◆ SOURCE DATA ◆
══════
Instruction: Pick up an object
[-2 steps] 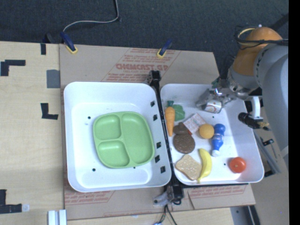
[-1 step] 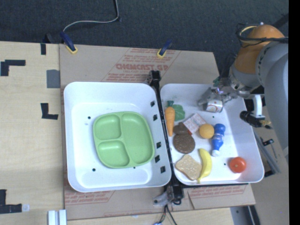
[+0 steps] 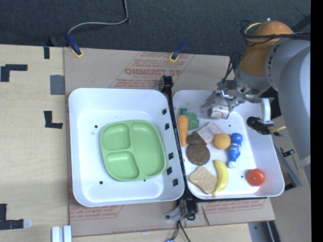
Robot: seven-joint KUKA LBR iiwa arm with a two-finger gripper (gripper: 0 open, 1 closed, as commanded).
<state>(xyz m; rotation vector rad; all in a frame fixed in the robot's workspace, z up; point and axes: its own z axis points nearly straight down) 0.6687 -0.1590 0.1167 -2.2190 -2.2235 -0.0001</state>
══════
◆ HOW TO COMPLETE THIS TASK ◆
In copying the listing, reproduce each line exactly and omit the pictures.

◆ REPLY ◆
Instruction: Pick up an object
[-2 steps] 
[-1 step] 
[+0 steps] 
Robot: seven-joint KUKA LBR iiwa arm with a two-finger gripper (gripper: 0 open, 1 closed, as commanded).
<state>(xyz m; rotation vector rad; all in a frame fixed in the robot's workspace, z up; point and axes: its own z axis points nearly straight down) 0.6687 -0.1590 0.1167 -2.2190 -2.2235 -0.0001</state>

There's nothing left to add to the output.